The global LNG price rally is increasing the economic incentive to switch from natural gas to oil in power generation where feasible. Steep carbon regulations and operational constraints limit Europe’s ability to burn oil in power plants, but Asia has more flexibility, according to a report from Rystad Energy. If the gap between LNG and oil prices remains wide, Asia is set to boost oil demand by 400,000 bbl/d on average over the next two quarters, adding fundamental support to already strong global oil prices.
Asia’s liquid-burning capacity for power generation has declined over the past 10 years, but is still about 100 gigawatts, mostly in Japan, Taiwan, Indonesia, Bangladesh and Pakistan, according to Claudio Galimberti, senior vice president on Rystad Energy’s oil markets team.
Asia’s current oil consumption for power generation fluctuates at around 900,000 bbl/d, which leaves a monthly unused and available oil-burning capacity of 550,000 bbl/d.

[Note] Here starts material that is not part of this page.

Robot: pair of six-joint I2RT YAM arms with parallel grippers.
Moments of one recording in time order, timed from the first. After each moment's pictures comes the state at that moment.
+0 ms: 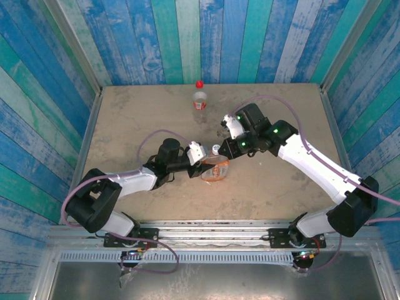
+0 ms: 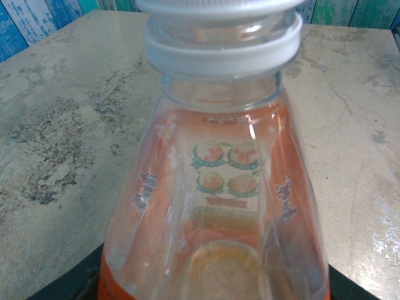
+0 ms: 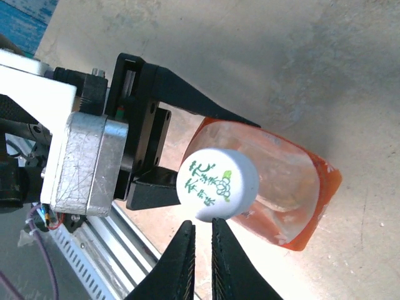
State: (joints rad) left arm -0.61 1.45 0.54 0.51 0.56 0.31; right arm 0.68 1.42 1.33 -0.86 -0.36 0.29
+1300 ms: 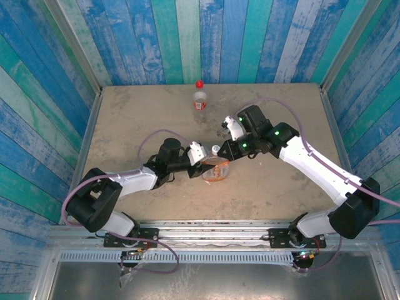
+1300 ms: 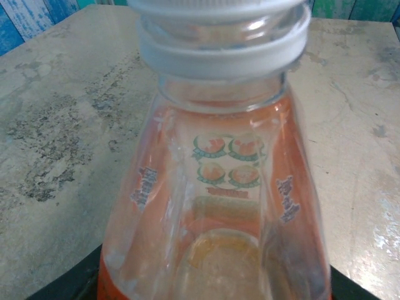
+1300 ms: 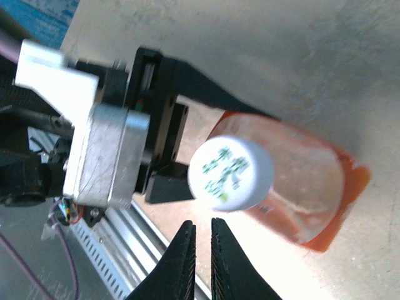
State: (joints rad) left arm -0.61 1.46 0.54 0.49 0.56 0.32; right arm 0.67 1.40 1.28 -0.82 -0.43 0.31
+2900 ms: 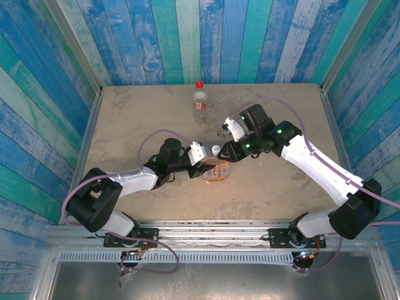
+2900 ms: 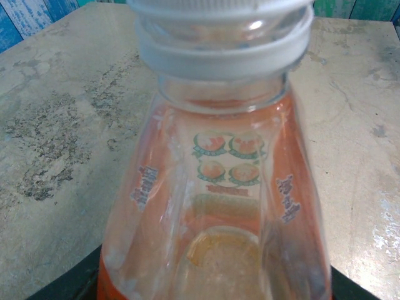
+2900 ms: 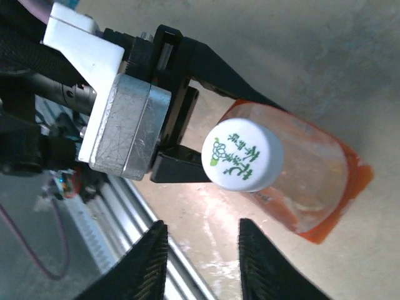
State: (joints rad) left arm -0.61 1.46 0.55 0.48 0.55 0.32; right arm 0.64 1.40 1.30 -0.88 -0.47 0.16
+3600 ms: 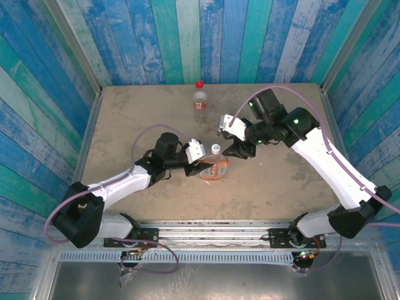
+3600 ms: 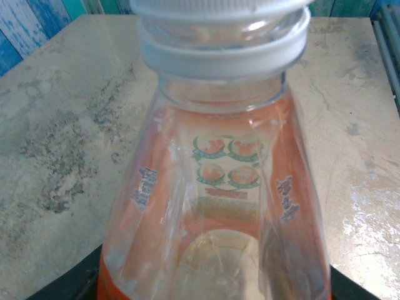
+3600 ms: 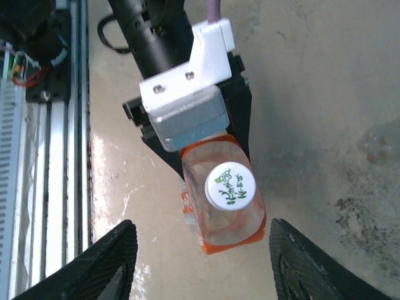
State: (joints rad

With the continent expected to add 400,000 bbl/d on average in the next six months, utilization of the oil-burning infrastructure will surge, the report says.
Of the 550,000 bbl/d potential uplift in demand, Japan would account for the lion’s share with more than 300,000 bbl/d, followed by Indonesia, Taiwan, Bangladesh and Pakistan, Galimberti relates. This assumes a load factor of 0.7 for all the liquid capacity, and also takes into account that some older natural gas plants can switch to oil temporarily.
“This is a significant increase for Asia, when looking at its current oil-to-power use. From a global oil balance perspective, this would be a significant shift, and it provides support to the current rally in oil prices,” Galimberti remarks.
Asian natural gas prices are forecast to hold well above $20/MMBtu over the coming winter, creating clear upside for oil demand in the region, unless oil prices increase even faster and cause the price spread to LNG to narrow, Galimberti says.
Liquid-burning power plant capacity is approximately 2.6% of the total installed capacity in Asia, but actual power generation coming from liquids is usually lower, he explains. Pure liquids plants typically have very low utilization factors, both for economic and environmental reasons. Overall liquids generation in Asia only accounted for around 1% of total power generation last year, down from around 3% a decade earlier.